Trump's pledge to withdraw from Pacific trade pact worries Hawaii exporters
HONOLULU (HawaiiNewsNow) - A big chunk of the bottled water bottles that roll off Menehune Water Company's assembly line every day end up on foreign store shelves.
"We have about 30 percent of our revenue from exporting. And we do expect in the future to have it significantly increase," founder and president Ken Simon said.
That's why President-elect Donald Trump's recent pledge to scrap America's participation in the Trans-Pacific Partnership is creating uncertainty for Menehune -- and other Hawaii exporters who banked on benefits from the free trade pact.
Tradewinds Global exports pet and healthcare products President Kevin Kraft said the idea behind TPP was simple: "Reduced tariffs mean increased business. Increased business is greater profitability."
During the campaign, however, Trump said free trade pacts were killing U.S. jobs and vowed to quit TPP if elected. On Monday, he reiterated that pledge in an address on YouTube, saying he would withdraw from TPP negotiations during his first 100 days in office.
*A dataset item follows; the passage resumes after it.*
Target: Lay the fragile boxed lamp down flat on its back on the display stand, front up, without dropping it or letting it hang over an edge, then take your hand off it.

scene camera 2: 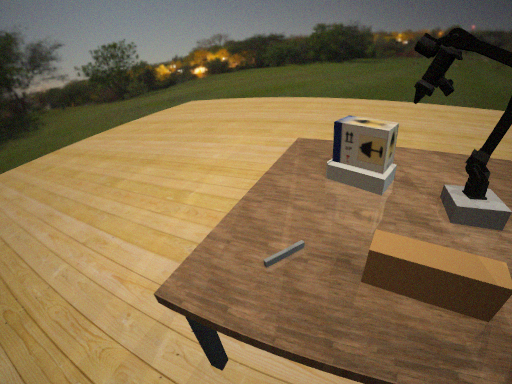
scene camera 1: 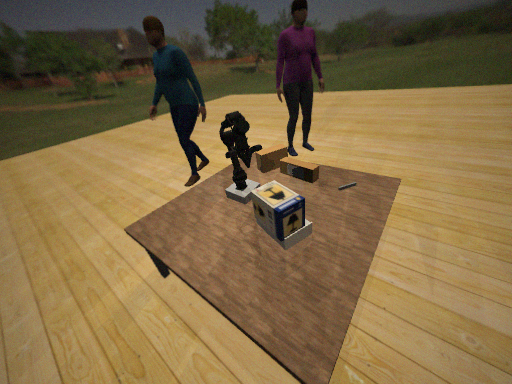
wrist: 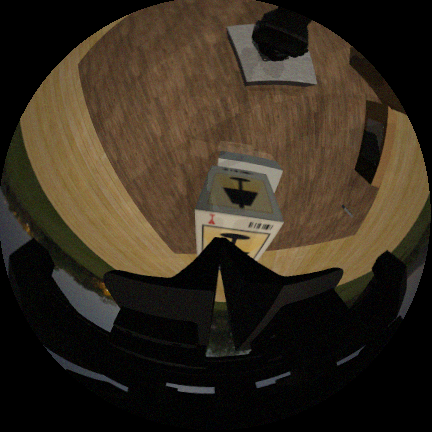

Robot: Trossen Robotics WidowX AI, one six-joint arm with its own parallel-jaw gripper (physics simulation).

Former U.S. trade negotiator Steve Craven said he thinks the trade pact among 12 Pacific nations would have created new opportunities for the United States. "We may see a few trade wars," he said.
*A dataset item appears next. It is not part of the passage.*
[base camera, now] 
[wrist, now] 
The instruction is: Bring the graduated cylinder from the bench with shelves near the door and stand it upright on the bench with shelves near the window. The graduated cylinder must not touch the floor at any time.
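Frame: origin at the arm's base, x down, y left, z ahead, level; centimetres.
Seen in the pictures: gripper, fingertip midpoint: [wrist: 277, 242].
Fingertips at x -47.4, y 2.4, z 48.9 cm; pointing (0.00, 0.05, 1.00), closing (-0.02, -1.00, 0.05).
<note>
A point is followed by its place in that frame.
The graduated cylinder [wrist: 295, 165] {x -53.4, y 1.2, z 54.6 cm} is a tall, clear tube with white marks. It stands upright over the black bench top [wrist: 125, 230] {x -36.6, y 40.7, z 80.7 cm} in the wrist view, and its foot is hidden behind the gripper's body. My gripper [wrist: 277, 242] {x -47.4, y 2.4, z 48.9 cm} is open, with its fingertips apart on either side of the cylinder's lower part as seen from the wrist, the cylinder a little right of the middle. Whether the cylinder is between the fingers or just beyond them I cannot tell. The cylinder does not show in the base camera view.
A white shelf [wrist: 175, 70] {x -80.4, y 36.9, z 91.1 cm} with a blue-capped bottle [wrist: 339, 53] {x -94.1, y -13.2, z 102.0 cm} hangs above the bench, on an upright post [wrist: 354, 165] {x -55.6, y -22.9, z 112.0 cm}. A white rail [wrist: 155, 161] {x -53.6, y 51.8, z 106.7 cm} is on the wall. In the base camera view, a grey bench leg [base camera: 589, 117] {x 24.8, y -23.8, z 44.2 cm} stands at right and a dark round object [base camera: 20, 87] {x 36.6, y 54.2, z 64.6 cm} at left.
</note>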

"If you look at the TPP and particularly at the tariff reductions, the big openings would be with Japan, Vietnam and Malaysia. And Japan just dwarfs all the others," he said.
Instead of joining TPP, Trump said the U.S. will negotiate one-on-one with nations.
Simon hopes that includes China, which slaps a heavy tax on imported goods. "If that goes away or significantly is reduced, that would help our business quite a bit," he said.
But Craven believes it may now be harder for America to convince countries to partner up. "By dropping out of TPP at this point we've essentially told the world that we are an unreliable negotiating partner," he said.
Despite the new uncertainty, Menehune plans shipments to Australia next year. It would have been a Trans-Pacific Partnership partner.